> _PROBLEM DESCRIPTION_
Starting with the line that contains "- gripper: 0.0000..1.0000" and stopping after the line that contains "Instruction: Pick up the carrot", copy the entries below exactly. Include nothing else.

*** Opening of WORKING DATA ***

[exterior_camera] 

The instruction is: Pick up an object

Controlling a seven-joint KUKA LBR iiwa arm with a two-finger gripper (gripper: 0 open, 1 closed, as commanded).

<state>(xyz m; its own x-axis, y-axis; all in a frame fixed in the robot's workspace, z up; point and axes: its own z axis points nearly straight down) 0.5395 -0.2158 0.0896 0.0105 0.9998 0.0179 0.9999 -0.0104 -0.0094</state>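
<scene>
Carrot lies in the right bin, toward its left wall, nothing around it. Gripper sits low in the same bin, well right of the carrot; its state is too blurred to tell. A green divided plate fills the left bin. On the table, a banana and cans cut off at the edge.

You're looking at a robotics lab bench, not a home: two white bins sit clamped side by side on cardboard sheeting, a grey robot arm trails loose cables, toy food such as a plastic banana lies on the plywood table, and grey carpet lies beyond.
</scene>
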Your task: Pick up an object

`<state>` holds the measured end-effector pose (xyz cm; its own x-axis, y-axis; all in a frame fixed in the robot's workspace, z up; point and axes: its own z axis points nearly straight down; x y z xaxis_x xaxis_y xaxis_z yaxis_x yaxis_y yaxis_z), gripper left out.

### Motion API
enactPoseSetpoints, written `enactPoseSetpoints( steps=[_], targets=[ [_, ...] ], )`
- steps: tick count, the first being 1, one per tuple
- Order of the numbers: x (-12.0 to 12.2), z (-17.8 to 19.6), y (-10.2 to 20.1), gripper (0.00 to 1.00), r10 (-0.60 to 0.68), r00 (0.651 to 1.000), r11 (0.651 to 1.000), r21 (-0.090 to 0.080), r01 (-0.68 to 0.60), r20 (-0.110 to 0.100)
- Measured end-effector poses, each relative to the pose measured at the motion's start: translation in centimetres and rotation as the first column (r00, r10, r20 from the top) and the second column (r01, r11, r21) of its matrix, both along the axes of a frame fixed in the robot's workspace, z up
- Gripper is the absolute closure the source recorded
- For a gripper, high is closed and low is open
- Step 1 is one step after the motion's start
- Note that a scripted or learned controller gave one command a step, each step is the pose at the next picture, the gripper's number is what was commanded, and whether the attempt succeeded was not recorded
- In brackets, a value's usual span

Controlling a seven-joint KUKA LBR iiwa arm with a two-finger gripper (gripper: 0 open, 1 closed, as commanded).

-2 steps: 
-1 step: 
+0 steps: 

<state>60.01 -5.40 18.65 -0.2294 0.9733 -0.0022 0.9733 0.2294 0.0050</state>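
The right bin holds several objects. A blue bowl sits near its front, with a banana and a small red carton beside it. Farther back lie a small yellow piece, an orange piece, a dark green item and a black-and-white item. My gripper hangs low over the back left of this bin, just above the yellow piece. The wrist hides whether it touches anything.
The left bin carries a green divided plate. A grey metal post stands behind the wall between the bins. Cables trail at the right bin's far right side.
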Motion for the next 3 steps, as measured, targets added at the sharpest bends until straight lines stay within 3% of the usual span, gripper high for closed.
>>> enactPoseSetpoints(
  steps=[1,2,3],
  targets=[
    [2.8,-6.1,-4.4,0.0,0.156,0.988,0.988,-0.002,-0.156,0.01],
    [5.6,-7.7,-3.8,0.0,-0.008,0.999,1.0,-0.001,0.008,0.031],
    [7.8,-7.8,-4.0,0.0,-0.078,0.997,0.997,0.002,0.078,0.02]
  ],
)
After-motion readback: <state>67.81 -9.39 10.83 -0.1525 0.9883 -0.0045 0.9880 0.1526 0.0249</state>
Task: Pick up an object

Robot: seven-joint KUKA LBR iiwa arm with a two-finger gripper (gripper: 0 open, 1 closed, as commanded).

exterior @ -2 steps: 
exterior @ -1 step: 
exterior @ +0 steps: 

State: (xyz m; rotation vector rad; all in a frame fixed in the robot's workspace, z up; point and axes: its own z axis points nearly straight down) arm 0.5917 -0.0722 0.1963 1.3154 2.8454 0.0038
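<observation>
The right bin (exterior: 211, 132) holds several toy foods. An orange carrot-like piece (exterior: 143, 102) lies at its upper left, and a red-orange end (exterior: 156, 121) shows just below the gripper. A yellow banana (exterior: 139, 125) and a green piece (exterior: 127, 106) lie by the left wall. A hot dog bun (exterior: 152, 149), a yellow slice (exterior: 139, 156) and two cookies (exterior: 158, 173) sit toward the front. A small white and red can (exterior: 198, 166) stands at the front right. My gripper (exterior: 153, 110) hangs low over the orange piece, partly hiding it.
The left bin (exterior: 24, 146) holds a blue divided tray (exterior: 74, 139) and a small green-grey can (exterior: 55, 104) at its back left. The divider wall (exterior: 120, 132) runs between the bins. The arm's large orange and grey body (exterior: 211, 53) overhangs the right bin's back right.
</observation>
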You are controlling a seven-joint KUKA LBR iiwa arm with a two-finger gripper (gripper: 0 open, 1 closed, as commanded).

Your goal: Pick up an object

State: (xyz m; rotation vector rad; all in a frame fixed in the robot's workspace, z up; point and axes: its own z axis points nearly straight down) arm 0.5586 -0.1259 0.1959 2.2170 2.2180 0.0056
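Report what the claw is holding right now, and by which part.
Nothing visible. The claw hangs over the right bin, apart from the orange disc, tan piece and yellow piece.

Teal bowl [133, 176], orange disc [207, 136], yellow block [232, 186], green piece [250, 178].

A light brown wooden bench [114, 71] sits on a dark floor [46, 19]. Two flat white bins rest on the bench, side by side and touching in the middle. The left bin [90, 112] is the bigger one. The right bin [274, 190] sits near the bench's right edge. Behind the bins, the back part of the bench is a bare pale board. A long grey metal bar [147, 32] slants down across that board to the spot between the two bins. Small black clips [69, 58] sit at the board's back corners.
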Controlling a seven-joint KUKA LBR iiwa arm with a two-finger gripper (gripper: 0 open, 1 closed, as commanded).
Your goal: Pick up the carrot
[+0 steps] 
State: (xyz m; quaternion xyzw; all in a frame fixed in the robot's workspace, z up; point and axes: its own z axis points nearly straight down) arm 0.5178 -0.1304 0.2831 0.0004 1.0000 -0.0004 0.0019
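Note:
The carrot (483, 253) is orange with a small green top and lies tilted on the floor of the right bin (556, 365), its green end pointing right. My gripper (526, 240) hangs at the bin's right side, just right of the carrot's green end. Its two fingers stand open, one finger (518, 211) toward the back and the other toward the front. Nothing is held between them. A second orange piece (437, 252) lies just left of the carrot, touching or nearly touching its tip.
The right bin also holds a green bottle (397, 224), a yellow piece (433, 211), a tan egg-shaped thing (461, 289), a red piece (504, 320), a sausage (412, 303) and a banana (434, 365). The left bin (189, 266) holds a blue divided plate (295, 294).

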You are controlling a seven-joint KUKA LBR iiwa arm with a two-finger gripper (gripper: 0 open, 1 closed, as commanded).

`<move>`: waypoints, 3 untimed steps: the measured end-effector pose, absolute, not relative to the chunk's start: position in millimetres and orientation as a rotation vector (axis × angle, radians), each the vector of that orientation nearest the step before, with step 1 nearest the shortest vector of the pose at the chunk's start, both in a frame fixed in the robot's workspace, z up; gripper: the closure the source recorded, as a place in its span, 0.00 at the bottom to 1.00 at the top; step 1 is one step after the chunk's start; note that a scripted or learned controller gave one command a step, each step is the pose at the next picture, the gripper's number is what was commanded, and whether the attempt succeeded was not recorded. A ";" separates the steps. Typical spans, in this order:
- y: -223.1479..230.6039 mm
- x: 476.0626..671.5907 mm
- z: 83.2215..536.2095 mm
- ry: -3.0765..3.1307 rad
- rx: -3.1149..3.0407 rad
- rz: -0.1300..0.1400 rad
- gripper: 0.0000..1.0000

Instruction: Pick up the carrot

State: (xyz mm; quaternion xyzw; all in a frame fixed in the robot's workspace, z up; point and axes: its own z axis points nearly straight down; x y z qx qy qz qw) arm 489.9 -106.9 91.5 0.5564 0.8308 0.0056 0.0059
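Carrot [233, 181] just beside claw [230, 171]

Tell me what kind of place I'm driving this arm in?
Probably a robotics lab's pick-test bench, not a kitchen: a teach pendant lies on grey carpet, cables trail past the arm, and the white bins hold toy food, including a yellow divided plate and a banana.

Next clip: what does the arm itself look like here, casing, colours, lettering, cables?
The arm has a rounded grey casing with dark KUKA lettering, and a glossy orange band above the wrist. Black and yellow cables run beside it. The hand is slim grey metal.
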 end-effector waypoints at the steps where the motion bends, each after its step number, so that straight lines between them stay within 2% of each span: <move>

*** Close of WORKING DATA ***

> _WORKED SOLUTION_
- gripper: 0.0000..1.0000

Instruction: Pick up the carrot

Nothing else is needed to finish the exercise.